» **Exercise aim**: Since the copy must hold text only, transcribe the data below exactly and omit the images.

*** Information supplied Section Begins ***

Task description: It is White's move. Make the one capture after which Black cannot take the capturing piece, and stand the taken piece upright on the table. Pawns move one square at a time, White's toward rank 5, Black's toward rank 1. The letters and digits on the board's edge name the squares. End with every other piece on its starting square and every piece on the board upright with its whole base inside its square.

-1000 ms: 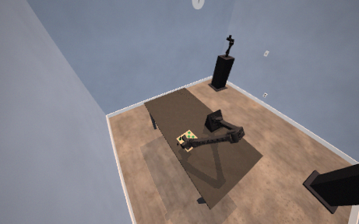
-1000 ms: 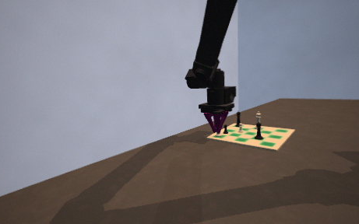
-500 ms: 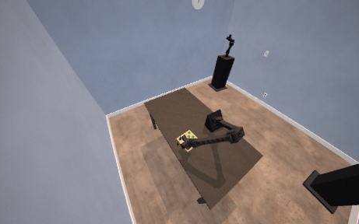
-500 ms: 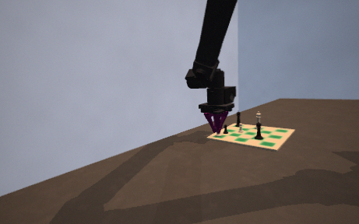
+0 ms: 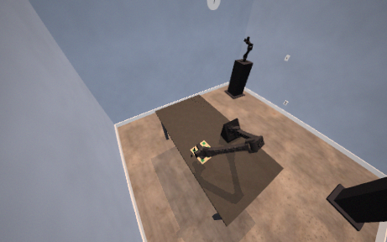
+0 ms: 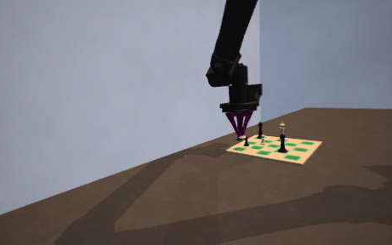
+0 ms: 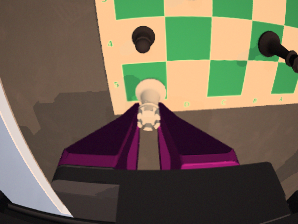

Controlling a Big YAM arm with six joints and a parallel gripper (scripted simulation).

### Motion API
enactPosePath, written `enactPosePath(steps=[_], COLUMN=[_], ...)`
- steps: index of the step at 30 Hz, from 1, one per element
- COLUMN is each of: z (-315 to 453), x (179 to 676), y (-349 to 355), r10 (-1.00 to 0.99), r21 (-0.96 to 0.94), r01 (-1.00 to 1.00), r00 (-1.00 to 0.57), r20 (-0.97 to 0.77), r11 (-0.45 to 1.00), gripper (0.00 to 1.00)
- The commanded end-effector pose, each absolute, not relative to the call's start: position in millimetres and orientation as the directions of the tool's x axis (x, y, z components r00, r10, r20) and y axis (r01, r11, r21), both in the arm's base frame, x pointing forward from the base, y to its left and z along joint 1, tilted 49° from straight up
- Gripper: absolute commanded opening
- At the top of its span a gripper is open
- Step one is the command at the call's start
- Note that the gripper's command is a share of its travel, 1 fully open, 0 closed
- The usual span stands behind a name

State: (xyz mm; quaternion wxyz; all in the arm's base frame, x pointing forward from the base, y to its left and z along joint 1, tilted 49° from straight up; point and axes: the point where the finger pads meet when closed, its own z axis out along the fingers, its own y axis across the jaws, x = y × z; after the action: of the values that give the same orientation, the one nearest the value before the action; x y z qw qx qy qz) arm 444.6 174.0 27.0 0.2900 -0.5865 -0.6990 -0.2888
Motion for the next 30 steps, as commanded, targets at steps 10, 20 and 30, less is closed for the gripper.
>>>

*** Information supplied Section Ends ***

» **Task answer**:
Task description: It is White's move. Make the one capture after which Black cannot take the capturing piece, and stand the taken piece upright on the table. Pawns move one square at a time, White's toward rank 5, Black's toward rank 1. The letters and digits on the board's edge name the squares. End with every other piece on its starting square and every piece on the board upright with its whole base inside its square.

-1000 ms: 
-1000 ms: 
-500 ms: 
-500 ms: 
+0 ms: 
+0 ms: 
+0 ms: 

Controlling a Big YAM arm with six joints and a parallel gripper (scripted simulation).

### Motion API
enactPosePath, written `enactPosePath(steps=[_], COLUMN=[_], ...)`
- steps: index of the step at 30 Hz, from 1, one per element
- COLUMN is each of: z (-315 to 453), x (179 to 676), y (-349 to 355), r10 (-1.00 to 0.99), r21 (-0.96 to 0.94), r01 (-1.00 to 1.00), r00 (-1.00 to 0.57), r20 (-0.97 to 0.77), r11 (-0.45 to 1.00), gripper (0.00 to 1.00)
- The commanded end-effector pose, each absolute, not relative to the call's start: position in millimetres and orientation as the directions of the tool's x axis (x, y, z components r00, r10, r20) and y axis (r01, r11, r21), both in the arm's base frame, x pointing forward from the base, y to its left and z along joint 1, tilted 49° from straight up
- Gripper: absolute commanded opening
- At the top of its span a gripper is open
- Step one is the command at the call's start
- Note that the gripper's command is a share of its travel, 1 fully open, 0 closed
- The usual span stands behind a name

State: (xyz mm; quaternion wxyz; all in the arm's base frame, x pointing forward from the base, y to its left and z along joint 1, tilted 49° from straight up; point and axes: the point where the finger pads meet when closed, its own z axis out along the fingers, its own y axis across the jaws, x = y × z; after the action: of the values that give the same orientation, the one nearest the value before the action; x y z qw qx qy qz) arm 444.6 174.0 27.0 0.2900 -0.5865 -0.6990 -0.2888
Motion for the next 30 steps, as commanded, targets at steps 10, 20 and 30, less is closed for the gripper.
>>>

This answer is now finished.